AffinityML is being gradually rolled out to all AdaptML customers. Contact your CSM for more information.
AffinityML is an Experience OS extension, and part of the AdaptML® package. It identifies users’ probability to engage, and applies it in audiences, targeting, affinity allocation, and product recommendations.
AffinityML is the next generation of the Dynamic Yield affinity-based personalization engine, powered by our state-of-the-art long short-term memory (LSTM) recurrent neural network (RNN).
AffinityML trains itself based on the historical patterns and activities of all visitors to your website or app, and learns which sequences of events ultimately lead to desired outcomes (say, a product purchase). AffinityML continually updates with every user action, and applies its learnings to predict which product attributes a single user is likely to have affinity for, in real time, based on their individual activity and the general behavioral patterns observed.
How AffinityML is applied
Based on this training, if a user completes the purchase of a product that is typically purchased only once (such as a large couch, oven, or smartphone), the model immediately lowers that user’s affinity to attributes of the product they just purchased, and increases the user’s affinity to attributes associated with complementary products that are typically purchased next (such as couch pillow cases, oven trays, or phone accessories).

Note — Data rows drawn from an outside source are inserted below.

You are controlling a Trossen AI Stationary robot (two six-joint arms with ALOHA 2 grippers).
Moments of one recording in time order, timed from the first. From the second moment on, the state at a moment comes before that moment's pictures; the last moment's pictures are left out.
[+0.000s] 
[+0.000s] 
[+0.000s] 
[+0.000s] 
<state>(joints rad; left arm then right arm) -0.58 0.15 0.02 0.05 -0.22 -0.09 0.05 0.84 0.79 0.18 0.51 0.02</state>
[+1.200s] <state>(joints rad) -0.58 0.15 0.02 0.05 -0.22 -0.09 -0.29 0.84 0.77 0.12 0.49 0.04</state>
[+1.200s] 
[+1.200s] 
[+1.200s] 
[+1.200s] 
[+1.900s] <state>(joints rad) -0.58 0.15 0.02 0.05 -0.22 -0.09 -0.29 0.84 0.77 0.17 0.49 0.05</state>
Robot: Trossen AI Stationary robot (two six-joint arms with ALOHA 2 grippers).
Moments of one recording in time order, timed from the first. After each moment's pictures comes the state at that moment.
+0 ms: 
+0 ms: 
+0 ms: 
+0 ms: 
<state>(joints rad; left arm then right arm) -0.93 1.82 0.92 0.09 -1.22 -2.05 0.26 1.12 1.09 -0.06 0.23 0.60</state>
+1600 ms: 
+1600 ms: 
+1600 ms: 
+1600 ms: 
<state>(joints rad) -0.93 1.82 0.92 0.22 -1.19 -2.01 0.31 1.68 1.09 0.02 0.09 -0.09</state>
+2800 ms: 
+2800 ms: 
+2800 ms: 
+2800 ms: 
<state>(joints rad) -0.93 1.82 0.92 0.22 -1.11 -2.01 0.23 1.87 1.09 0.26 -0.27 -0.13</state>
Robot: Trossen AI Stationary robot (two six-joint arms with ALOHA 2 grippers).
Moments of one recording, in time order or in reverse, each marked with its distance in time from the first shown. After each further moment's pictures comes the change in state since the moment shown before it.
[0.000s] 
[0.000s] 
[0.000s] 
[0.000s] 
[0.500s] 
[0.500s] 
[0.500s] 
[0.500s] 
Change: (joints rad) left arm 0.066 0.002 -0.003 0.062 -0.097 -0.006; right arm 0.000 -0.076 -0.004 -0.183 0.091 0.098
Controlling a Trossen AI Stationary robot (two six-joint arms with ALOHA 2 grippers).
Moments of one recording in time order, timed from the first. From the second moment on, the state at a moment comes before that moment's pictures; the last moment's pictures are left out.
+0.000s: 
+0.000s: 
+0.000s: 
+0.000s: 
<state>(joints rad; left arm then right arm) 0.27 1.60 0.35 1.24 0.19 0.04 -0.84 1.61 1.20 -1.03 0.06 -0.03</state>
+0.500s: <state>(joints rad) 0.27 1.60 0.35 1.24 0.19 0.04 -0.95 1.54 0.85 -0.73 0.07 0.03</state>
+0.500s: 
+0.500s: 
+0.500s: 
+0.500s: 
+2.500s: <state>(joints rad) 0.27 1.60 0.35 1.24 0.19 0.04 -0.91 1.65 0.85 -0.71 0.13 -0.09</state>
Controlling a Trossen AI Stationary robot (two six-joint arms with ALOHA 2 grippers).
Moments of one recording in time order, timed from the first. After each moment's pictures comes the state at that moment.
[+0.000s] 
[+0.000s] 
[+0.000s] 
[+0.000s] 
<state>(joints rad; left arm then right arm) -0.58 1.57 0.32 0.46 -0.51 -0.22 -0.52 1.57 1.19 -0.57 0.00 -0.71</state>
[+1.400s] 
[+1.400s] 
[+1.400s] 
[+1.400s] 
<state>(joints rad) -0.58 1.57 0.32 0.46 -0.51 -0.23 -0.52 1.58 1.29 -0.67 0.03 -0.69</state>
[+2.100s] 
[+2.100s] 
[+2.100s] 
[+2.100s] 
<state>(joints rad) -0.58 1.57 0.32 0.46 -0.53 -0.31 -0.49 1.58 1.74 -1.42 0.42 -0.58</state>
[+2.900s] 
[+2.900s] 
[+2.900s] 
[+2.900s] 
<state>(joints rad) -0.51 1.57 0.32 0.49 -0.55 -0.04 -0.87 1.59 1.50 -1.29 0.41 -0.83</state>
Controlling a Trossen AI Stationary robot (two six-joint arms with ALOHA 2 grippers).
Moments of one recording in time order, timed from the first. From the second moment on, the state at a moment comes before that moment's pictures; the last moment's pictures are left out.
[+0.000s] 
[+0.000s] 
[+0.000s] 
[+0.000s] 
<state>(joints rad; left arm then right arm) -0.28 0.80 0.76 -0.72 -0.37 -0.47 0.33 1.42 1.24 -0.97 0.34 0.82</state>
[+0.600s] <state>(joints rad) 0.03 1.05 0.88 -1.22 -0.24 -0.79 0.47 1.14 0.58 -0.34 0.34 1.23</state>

Similarly, if a product is purchased from a category typically purchased repeatedly and at regular intervals (such as reusable diapers or paper towels), the model decreases the user's affinity for the attributes associated with the product at the time of purchase, and then increases it again at the right time, matching the purchase interval.
These capabilities mean that some use cases work particularly with AffinityML, including:
- Learn what other users who completed the same activity (say, adding an item to the cart) also liked, and automatically apply it to recommendations.
- Based on their previous purchases, recommend items users are likely to be interested in within order confirmations or shipping details emails.
- Highlight and re-sort the categories your users are most interested in and are predicted to be interested in even if they don't engage with the category.
Enablement
The transition from our classic affinity to AffinityML is seamless and transparent, and doesn’t require any additional implementation or updates to live campaigns. Both affinity-based personalization engines are responsible for calculating user affinity profiles. So, while the underlying profiles continuously evolve and change, your campaigns, experiences, and recommendation strategies that use affinity profiles are agnostic to how the profile is calculated.
When you transition to AffinityML, you can expect the new model to target different users than those of our classic affinity. This might result in slight changes in the number of targeted users and those included in affinity-based audiences.
To enable AffinityML, contact your Customer Success Manager.
For best practices in setting up the product attributes to include in affinity calculations, see Affinity-Based Personalization.
Best practices
The affinity personalization engine relies heavily on the quality of your product feed. To guarantee optimal performance, make sure to follow the following guidelines when selecting the attributes to enable for affinity personalization in your account:
- Less is more: Select up to 5 attributes.
Select only attributes that you want to employ in campaigns or have represented in product recommendations. Unnecessary attributes add noise to product recommendations. - Select only attributes that imply users’ preferences for other products and categories.
For example, if purchasing a product made of cotton implies that a user is likely to purchase cotton products from other categories as well, then "material" is a suitable attribute. - Select attributes that offer a valid value for every SKU (or most SKUs). Avoid values like “not applicable” or special characters. If absolutely necessary, leave the value empty.
- Avoid attributes with frequently shifting values. For example, “On_Sale” is not ideal as its values frequently change from “true” to “false.”